Vectors are multidimensional, consisting of both magnitude and direction. Imagine an arrow; the length represents magnitude, while the arrowhead points in the direction of movement. When we talk about the direction of a vector, it always points from the initial point towards the terminal point.
For instance, in the exercise, given the vector \( \mathbf{v} = \begin{bmatrix} 1 \ 3 \ 1 \end{bmatrix} \), we determine the direction by looking at changes across each component:

• The X-component directs one unit in the positive x-direction.
• The Y-component directs three units in the positive y-direction.
• The Z-component directs one unit in the positive z-direction.

This consistent directional component helps us define if another vector has the same or different direction. Calculating this accurately means knowing how far and in what proportion each part of the vector stretches in a coordinate grid.

Scalar Multiplication

Scalar multiplication is fundamental in scaling a vector without altering its direction. When you multiply a vector by a scalar, it effectively stretches or shrinks the vector.
You can visualize this with the scalar \( k \).
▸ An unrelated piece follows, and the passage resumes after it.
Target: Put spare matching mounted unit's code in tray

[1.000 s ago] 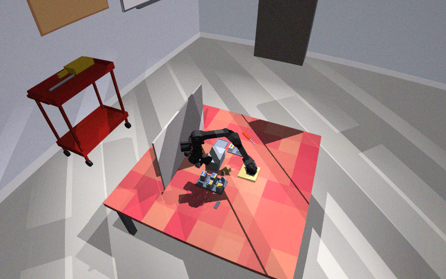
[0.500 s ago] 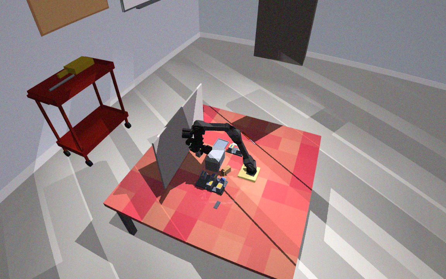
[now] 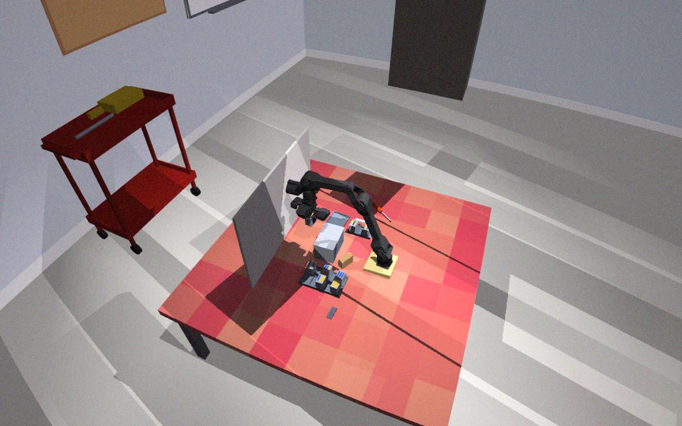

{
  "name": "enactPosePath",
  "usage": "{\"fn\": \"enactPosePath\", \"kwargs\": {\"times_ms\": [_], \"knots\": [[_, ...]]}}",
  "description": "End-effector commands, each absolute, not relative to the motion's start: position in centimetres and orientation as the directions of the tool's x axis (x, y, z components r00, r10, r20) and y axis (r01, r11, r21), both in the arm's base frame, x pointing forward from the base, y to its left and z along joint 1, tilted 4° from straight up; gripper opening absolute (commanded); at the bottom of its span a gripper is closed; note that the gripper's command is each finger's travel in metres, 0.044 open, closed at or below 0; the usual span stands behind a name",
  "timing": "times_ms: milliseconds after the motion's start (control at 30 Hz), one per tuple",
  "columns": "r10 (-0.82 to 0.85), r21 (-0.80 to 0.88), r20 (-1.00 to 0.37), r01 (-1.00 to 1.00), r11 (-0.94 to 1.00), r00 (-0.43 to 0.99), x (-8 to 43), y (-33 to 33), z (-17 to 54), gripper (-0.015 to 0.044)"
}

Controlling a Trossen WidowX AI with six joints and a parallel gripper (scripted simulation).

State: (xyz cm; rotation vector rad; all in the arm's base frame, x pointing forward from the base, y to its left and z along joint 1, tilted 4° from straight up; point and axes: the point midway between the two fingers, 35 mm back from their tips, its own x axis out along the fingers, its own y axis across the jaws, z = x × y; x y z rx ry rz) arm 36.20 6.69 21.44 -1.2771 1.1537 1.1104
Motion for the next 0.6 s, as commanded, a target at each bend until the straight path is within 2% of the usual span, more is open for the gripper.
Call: {"fn": "enactPosePath", "kwargs": {"times_ms": [0, 567], "knots": [[-0.026, -0.108, -0.994, -0.994, -0.004, 0.108, 36.4, 4.5, 21.6, 0.0000], [-0.029, -0.103, -0.994, -0.994, -0.032, 0.104, 35.9, -5.7, 21.9, 0.0000]]}}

Imagine the original vector is like a stick, and multiplying by different scalars changes its length while keeping it pointed the same way:

• If \( k > 1 \), the vector stretches, making it longer.
• If \( 0 < k < 1 \), the vector shrinks but remains in the same direction.
• If \( k = 1 \), the vector remains unchanged.

In the exercise, using scalar multiplication helps ensure that \( \overrightarrow{PQ} \) aligns with vector \( \mathbf{v} \). For example, in Part (a), selecting \( k = 1 \) confirms \( \overrightarrow{PQ} = \mathbf{v} = \begin{bmatrix} 1 \ 3 \ 1 \end{bmatrix} \), preserving direction and affirming both point in the same way. Adjusting the scalar helps us set vectors in different orientations for different scenarios.

Opposite Direction

Vectors in opposite directions point towards the exact opposite location with the same magnitude but different orientation.
In mathematical terms, this is achieved by multiplying the vector by a negative scalar. Consider a vector \( \mathbf{v} \); multiplying by \( -1 \) reflects it through the origin, flipping its direction 180 degrees.
This concept is applied in the exercise by choosing \( k = -1 \). For instance, in Part (a), multiplying the direction vector \( \mathbf{v} = \begin{bmatrix} 1 \ 3 \ 1 \end{bmatrix} \) by \( -1 \) results in:

• The X-component becomes \( -1 \), moving it backward relative to the positive X-direction.
• The Y-component becomes \( -3 \), reversing its Y-direction.
• The Z-component becomes \( -1 \), pulling it back along the Z-axis.

Thus, when \( \overrightarrow{PQ} = \begin{bmatrix} -1 \ -3 \ -1 \end{bmatrix} \), it signifies a full reversal in direction, proving vital whenever you need to identify or construct vectors pointing the opposite way. Understanding these vector transformations through scalar and direction manipulation is essential for successful vector calculus.